● **Provided records**

++++++++

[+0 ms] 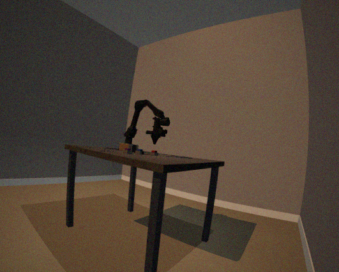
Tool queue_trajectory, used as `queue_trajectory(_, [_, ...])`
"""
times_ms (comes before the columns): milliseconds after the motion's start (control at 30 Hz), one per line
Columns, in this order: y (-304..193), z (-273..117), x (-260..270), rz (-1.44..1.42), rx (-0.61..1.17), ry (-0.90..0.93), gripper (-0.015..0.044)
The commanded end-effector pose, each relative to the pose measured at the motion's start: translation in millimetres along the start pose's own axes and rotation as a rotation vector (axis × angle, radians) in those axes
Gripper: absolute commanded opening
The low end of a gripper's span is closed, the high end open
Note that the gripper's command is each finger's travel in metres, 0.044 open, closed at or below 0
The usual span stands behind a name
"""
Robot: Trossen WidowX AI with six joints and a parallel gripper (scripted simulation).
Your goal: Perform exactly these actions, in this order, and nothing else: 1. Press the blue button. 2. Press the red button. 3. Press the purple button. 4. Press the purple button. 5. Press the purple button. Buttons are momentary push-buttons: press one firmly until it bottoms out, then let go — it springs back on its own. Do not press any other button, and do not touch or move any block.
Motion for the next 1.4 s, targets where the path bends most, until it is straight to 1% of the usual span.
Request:
queue_trajectory(0, [-1,-36,1,-0.003,-0.037,-0.008,0.0020])
queue_trajectory(100, [-1,-36,1,-0.003,-0.037,-0.008,0.0020])
queue_trajectory(167, [-3,-36,-9,-0.003,-0.037,-0.009,0.0020])
queue_trajectory(400, [-39,-36,-104,-0.003,-0.032,-0.019,0.0020])
queue_trajectory(667, [-116,-35,-193,-0.002,-0.026,-0.024,0.0020])
queue_trajectory(733, [-124,-35,-199,-0.002,-0.026,-0.025,0.0020])
queue_trajectory(900, [-124,-33,-199,-0.002,-0.026,-0.025,0.0020])
queue_trajectory(933, [-123,-25,-200,-0.002,-0.026,-0.025,0.0020])
queue_trajectory(1033, [-122,17,-201,-0.002,-0.026,-0.024,0.0020])
queue_trajectory(1067, [-122,24,-200,-0.002,-0.026,-0.024,0.0020])
queue_trajectory(1367, [-122,32,-200,-0.002,-0.026,-0.024,0.0020])
Point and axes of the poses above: the point midway between the two fingers, 35 mm back from their tips, its own z axis out along the fingers, its own x axis across the jaws, y = z × x, the point moved 10 cm from there along -z, back along the fingers, and after that the axes turned 14 degrees about -z, right-handed, at the moved point
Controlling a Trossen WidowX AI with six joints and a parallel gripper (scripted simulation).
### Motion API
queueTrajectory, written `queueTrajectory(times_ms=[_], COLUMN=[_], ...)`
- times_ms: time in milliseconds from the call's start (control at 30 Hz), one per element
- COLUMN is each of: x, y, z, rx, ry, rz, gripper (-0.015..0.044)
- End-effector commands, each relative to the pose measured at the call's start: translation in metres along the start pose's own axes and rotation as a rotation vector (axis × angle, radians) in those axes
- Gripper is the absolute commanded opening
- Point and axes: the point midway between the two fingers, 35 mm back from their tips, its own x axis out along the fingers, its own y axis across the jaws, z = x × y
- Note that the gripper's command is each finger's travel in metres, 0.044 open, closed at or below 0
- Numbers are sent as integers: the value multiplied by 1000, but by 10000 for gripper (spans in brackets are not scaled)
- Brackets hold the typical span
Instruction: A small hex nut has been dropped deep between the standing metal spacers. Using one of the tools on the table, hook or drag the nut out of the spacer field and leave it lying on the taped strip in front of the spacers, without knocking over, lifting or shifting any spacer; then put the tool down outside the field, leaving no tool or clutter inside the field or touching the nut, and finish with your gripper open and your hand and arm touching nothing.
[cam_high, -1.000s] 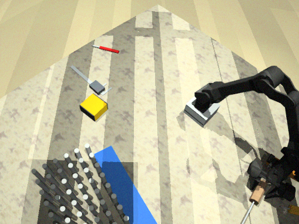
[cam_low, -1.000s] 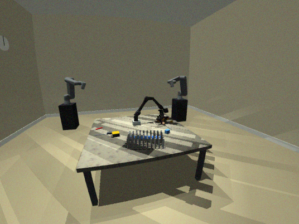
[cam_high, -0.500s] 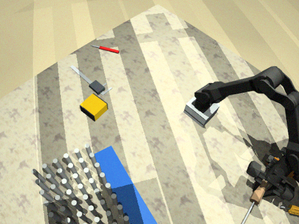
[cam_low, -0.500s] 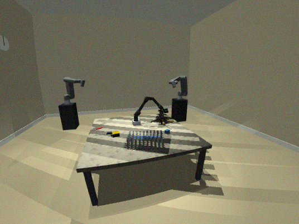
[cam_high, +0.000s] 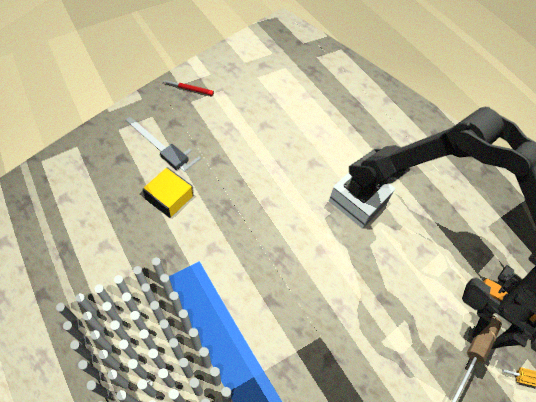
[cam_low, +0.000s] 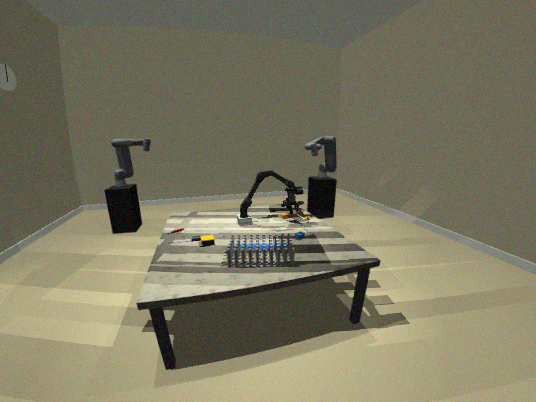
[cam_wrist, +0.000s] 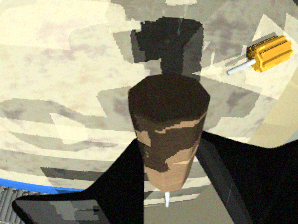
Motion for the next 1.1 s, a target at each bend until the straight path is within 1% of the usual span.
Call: queueTrajectory(times_ms=[0,333,533,767,1067], x=[-27,-88,-87,-79,-69], y=[-2,9,16,51,93], z=[-13,-36,-45,-80,-105], rx=[2,4,13,54,158], ry=[4,3,1,-4,-41], rz=[-10,-11,-6,16,10], gripper=[0,0,0,0,0])
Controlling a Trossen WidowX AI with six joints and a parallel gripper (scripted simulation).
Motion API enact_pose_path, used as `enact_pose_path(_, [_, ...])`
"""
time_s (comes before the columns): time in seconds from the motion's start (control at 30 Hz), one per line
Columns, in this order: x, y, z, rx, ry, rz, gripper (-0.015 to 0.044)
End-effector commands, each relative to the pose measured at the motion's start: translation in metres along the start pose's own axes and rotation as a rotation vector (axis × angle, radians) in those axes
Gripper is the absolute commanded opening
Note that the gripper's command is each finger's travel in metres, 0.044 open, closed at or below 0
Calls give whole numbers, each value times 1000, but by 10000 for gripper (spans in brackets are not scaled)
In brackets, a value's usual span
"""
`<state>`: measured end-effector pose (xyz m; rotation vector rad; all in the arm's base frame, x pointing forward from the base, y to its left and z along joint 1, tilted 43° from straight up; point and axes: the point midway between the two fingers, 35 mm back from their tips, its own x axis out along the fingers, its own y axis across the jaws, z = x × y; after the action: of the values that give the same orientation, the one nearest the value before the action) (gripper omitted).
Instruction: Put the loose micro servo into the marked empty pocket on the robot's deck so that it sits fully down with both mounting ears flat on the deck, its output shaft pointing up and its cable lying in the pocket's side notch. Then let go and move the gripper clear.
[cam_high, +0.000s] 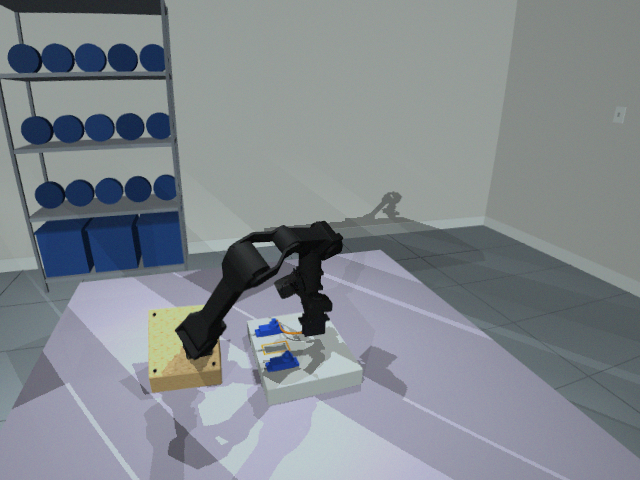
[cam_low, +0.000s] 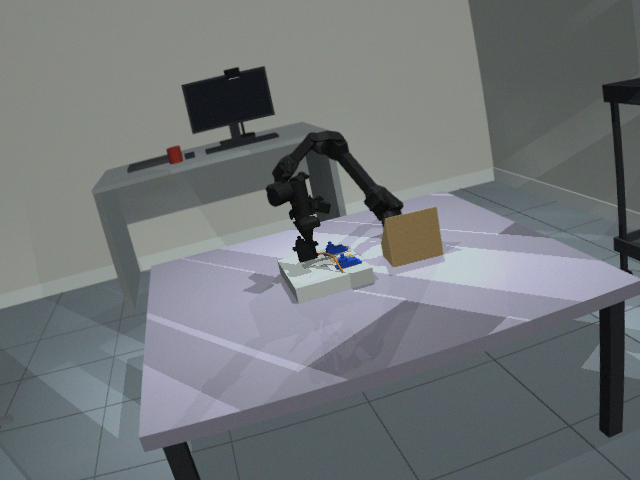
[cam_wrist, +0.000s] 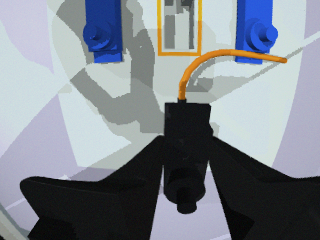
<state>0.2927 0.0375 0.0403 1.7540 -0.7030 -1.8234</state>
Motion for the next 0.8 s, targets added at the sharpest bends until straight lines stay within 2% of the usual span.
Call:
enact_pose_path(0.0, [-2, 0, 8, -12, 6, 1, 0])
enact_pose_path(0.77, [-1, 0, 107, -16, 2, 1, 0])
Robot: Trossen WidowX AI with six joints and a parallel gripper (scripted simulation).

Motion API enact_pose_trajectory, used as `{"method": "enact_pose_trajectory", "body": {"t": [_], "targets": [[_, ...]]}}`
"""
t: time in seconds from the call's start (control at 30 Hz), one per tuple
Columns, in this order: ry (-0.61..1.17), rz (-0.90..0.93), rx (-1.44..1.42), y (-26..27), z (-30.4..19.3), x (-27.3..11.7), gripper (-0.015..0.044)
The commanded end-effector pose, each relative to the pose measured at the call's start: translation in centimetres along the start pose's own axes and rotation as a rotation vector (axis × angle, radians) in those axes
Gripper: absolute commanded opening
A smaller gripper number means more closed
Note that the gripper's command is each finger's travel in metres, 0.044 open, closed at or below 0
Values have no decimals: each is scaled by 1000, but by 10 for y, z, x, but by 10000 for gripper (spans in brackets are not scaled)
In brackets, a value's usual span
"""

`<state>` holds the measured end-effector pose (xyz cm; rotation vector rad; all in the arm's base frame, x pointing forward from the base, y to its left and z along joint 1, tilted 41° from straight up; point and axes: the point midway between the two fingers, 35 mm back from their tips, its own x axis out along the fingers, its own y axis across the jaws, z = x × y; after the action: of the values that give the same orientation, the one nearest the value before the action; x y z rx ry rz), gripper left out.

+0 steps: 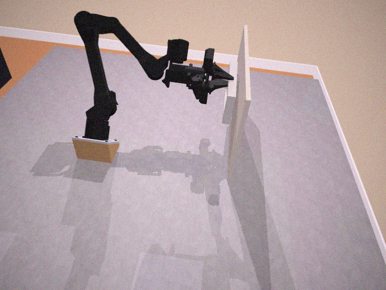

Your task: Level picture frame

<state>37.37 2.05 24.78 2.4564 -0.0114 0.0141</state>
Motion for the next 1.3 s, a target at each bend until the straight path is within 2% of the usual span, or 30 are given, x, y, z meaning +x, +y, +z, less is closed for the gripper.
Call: {"method": "enact_pose_trajectory", "body": {"t": [0.0,1.27], "targets": [[-1,13,-3,6,0,0,0],[-1,13,-3,10,0,0,0]]}}
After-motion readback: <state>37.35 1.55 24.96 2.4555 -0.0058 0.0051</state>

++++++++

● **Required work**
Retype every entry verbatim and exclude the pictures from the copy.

● **Result of this task**
[+0 ms] 
Tool queue_trajectory, used as `queue_trajectory(_, [_, ...])`
"""
times_ms (comes before the columns): milliseconds after the motion's start (control at 30 Hz), one per line
Columns, in this order: y (-304..193), z (-273..117), x (-260..270), rz (-1.44..1.42), rx (-0.61..1.17), ry (-0.90..0.93), gripper (-0.015..0.044)
The commanded end-effector pose, each relative to the pose measured at the motion's start: translation in millimetres along the start pose's own axes and rotation as a rotation vector (axis × angle, radians) in those axes
Gripper: absolute commanded opening
The low end of a gripper's span is closed, the high end open
Note that the gripper's command is each finger's travel in metres, 0.044 open, closed at or below 0
The usual span stands behind a name
"""
Robot: Trossen WidowX AI with six joints and a parallel gripper (scripted simulation).
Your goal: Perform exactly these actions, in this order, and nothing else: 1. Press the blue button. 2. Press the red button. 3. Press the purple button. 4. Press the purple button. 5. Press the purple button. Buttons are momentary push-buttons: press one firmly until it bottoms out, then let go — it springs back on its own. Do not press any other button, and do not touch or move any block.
Motion for the next 1.4 s, targets where the path bends most, until it is straight to 1% of the usual span.
Request:
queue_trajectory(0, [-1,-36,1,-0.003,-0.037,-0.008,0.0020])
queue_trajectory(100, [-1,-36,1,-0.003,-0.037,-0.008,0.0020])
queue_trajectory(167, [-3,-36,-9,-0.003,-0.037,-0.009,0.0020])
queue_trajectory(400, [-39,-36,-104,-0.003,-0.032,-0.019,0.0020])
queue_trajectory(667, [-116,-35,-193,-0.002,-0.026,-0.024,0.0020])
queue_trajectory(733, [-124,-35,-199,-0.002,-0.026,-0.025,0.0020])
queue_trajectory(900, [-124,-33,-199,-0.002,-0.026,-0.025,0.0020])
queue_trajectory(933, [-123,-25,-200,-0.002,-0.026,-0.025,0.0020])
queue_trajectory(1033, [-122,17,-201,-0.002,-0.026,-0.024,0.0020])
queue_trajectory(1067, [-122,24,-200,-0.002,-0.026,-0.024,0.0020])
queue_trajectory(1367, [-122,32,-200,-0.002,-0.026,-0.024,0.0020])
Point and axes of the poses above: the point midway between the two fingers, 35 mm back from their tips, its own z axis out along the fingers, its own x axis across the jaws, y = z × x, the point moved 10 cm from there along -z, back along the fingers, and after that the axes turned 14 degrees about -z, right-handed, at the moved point
Controlling a Trossen WidowX AI with six joints and a parallel gripper (scripted simulation).
### Motion API
queueTrajectory, written `queueTrajectory(times_ms=[_], COLUMN=[_], ...)`
- times_ms: time in milliseconds from the call's start (control at 30 Hz), one per element
- COLUMN is each of: x, y, z, rx, ry, rz, gripper (-0.015..0.044)
- End-effector commands, each relative to the pose measured at the call's start: translation in metres along the start pose's own axes and rotation as a rotation vector (axis × angle, radians) in those axes
- Gripper is the absolute commanded opening
- Point and axes: the point midway between the two fingers, 35 mm back from their tips, its own x axis out along the fingers, its own y axis across the jaws, z = x × y
- Note that the gripper's command is each finger's travel in metres, 0.044 open, closed at or below 0
- Numbers are sent as integers: the value multiplied by 1000, but by 10000 for gripper (spans in brackets are not scaled)
- Brackets hold the typical span
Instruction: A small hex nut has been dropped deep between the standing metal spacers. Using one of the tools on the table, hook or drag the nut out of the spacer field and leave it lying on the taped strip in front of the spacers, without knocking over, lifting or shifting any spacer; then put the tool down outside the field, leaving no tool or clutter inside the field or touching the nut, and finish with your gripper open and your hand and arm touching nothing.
[cam_high, -1.000s] 
[cam_low, -1.000s] 
[cam_high, -0.500s] 
[cam_low, -0.500s] 
[cam_high, +0.000s] 
[cam_low, +0.000s] 
[cam_wrist, +0.000s] 
Motion for the next 1.1 s, a target at each bend until the straight path is within 1% of the usual span.
Call: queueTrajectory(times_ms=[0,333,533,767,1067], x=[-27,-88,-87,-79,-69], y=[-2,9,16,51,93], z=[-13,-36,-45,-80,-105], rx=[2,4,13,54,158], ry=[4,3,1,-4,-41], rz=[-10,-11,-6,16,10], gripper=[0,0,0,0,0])
Controlling a Trossen WidowX AI with six joints and a parallel gripper (scripted simulation).
Motion API enact_pose_path, used as `enact_pose_path(_, [_, ...])`
"""
time_s (comes before the columns): time in seconds from the motion's start (control at 30 Hz), one per line
Columns, in this order: x, y, z, rx, ry, rz, gripper (-0.015 to 0.044)
End-effector commands, each relative to the pose measured at the motion's start: translation in metres along the start pose's own axes and rotation as a rotation vector (axis × angle, radians) in those axes
Gripper is the absolute commanded opening
Note that the gripper's command is each finger's travel in metres, 0.044 open, closed at or below 0
Calls give whole numbers, each value times 1000, but by 10000 for gripper (spans in brackets are not scaled)
In brackets, a value's usual span
"""
`<state>`: measured end-effector pose (xyz m; rotation vector rad; all in the arm's base frame, x pointing forward from the base, y to its left and z along joint 1, tilted 43° from straight up; point and axes: the point midway between the two fingers, 35 mm back from their tips, its own x axis out along the fingers, its own y axis across the jaws, z = x × y; after the action: of the values that give the same orientation, the one nearest the value before the action) (gripper omitted).
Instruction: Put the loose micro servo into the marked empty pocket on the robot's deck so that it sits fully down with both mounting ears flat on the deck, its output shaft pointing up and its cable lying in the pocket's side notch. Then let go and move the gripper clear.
[cam_high, +0.000s] 
[cam_low, +0.000s] 
[cam_wrist, +0.000s] 
<state>0.2927 0.0375 0.0403 1.7540 -0.7030 -1.8234</state>
Motion for the next 0.8 s, targets added at the sharpest bends until straight lines stay within 2% of the usual span.
Call:
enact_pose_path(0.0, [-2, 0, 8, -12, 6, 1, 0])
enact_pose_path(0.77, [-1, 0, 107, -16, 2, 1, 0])
Robot: Trossen WidowX AI with six joints and a parallel gripper (scripted simulation).

Motion API enact_pose_trajectory, used as `{"method": "enact_pose_trajectory", "body": {"t": [_], "targets": [[_, ...]]}}`
"""
t: time in seconds from the call's start (control at 30 Hz), one per tuple
Columns, in this order: ry (-0.61..1.17), rz (-0.90..0.93), rx (-1.44..1.42), y (-26..27), z (-30.4..19.3), x (-27.3..11.7), gripper (-0.015..0.044)
The commanded end-effector pose, each relative to the pose measured at the call's start: translation in centimetres along the start pose's own axes and rotation as a rotation vector (axis × angle, radians) in those axes
Gripper: absolute commanded opening
A smaller gripper number means more closed
Note that the gripper's command is each finger's travel in metres, 0.044 open, closed at or below 0
Values have no decimals: each is scaled by 1000, but by 10 for y, z, x, but by 10000 for gripper (spans in brackets are not scaled)
In brackets, a value's usual span
"""

`<state>` holds the measured end-effector pose (xyz cm; rotation vector rad; all in the arm's base frame, x pointing forward from the base, y to its left and z along joint 1, tilted 41° from straight up; point and axes: the point midway between the two fingers, 35 mm back from their tips, its own x axis out along the fingers, its own y axis across the jaws, z = x × y; after the action: of the values that give the same orientation, the one nearest the value before the action; x y z rx ry rz), gripper left out.

+0 steps: 

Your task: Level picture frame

<state>37.37 2.05 24.78 2.4564 -0.0114 0.0141</state>
Motion for the next 1.3 s, a target at each bend until the straight path is within 2% of the usual span, or 30 are given, x, y, z meaning +x, +y, +z, less is closed for the gripper.
Call: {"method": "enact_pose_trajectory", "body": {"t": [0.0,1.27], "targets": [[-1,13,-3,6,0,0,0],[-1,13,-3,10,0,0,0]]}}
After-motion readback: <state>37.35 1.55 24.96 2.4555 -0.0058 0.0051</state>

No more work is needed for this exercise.